Senator Grassley also proves

Senator Grassley also proves that Republicans for the most part walk in lock-step in unprincipled opposition, yet they charge that Democrats, and President Obama in particular, echo the leadership of people like Adolph Hitler, and push a socialist style of government on unwitting Americans. This is hogwash, and many Americans, though not all, understand this. Senator Grassley, like many other Congressmen wbo have had their mission laid out for them by special interest campaign contributors, will retire without the sense of accomplishment and peace of mind that their uncolonized peers share. Democrats should be aware that this dereliction of responsibility by the Republican party in no way distinguishes them away from the degradation, and diminished capacity that Congress has shown the American people in favor of a few moneyed special interest constituents with extreme demands and desires. Perhaps someday, before the complete and utter evaporation of dignity and honor, Americans will again see a Congress that does the work they were sworn to do.

Chuck, I would think you

Chuck, I would think you were totally out to lunch on this issue except you took so much money from the the healthcare and insurance industry.

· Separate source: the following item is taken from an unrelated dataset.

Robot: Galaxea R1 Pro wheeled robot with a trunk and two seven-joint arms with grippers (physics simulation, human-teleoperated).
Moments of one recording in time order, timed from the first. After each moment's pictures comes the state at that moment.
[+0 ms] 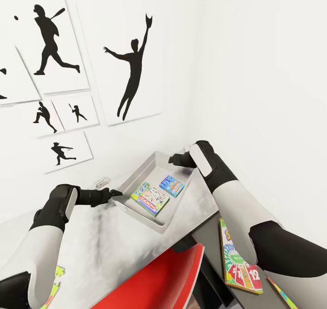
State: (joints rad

I lived in Iowa for a while

I lived in Iowa for a while and always thought that the voting public was pretty informed on things. Looks like Grassley is trying to cover them up with corn stalks and hope they do not notice that the light has dimmed. Wouldn't a voter revolt there, based on his lies and distortions, be an interesting result of all this?

I am from Iowa. Western Ia

I am from Iowa. Western Ia is very much like the deep South. Grassley has been in western Ia the whole month of August. He has not show his face once in eastern Ia. He would get an entirely different picture if he would come here. He has heard that if he doesn't show his RWing side, he may face a primary opponent. Even though he won't show up in eastern Ia, he will most likely easily win his seat. There are enough Republicans over here and they vote the party line.

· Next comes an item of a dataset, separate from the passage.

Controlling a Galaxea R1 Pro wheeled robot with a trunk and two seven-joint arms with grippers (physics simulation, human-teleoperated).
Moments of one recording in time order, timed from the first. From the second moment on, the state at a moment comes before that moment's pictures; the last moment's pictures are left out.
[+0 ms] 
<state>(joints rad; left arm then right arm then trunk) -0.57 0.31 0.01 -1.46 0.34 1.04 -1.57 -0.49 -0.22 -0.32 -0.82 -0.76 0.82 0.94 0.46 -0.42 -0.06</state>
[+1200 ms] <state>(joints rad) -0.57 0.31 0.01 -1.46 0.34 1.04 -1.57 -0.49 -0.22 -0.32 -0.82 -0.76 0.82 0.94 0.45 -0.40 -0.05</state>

I'VE SOLVED IT! I'M SERIOUS!

I'VE SOLVED IT! I'M SERIOUS! After wondering how we'll get real health care reform when republicans don't want it and Democrats are too spineless and yellow-bellied to follow through with campaign promises, I'VE FOUND THE SOLUTION. We should have a national referendum, but with state-level implications. What I mean, is that we‘d have a national referendum to decide one of three proposals: 1.)Do you want the federal government to pay for all healthcare and cut the insurance industry out of the profit? Are you willing to have your tax dollars used to fully fund this program?(single-payer); 2.)Do you want to fund the federal government enough to have it compete against the insurance industry (public option); OR 3.)Do you want to make sure your money only goes directly to the insurance and pharmaceutical industries without assistance from the federal government (current arrangement)? If you live in a state where the majority prefer to go it alone without federal assistance, then your state may opt out. If the majority in your state want federal assistance your state may opt in. If you opt out the federal government will not collect taxes from anyone living in your state to support this program. If you opt in, the federal government will. Maybe states like Vermont and Oregon will want single-payer. They’ll get it. Maybe Alabama and Mississippi won’t. In the future, if a state wants to, it may use a local referendum to opt in or out of the program. If individuals don’t like the way their state votes they may move. This is a workable AND politically sustainable solution. Tell your senators. I hope no one is offended that I've re-submited this. I’m also writing to congressmen. What harm can it do?

So... it's better to agree

So... it's better to agree with liberals than to represent his constituency? Are you liberals that deluded?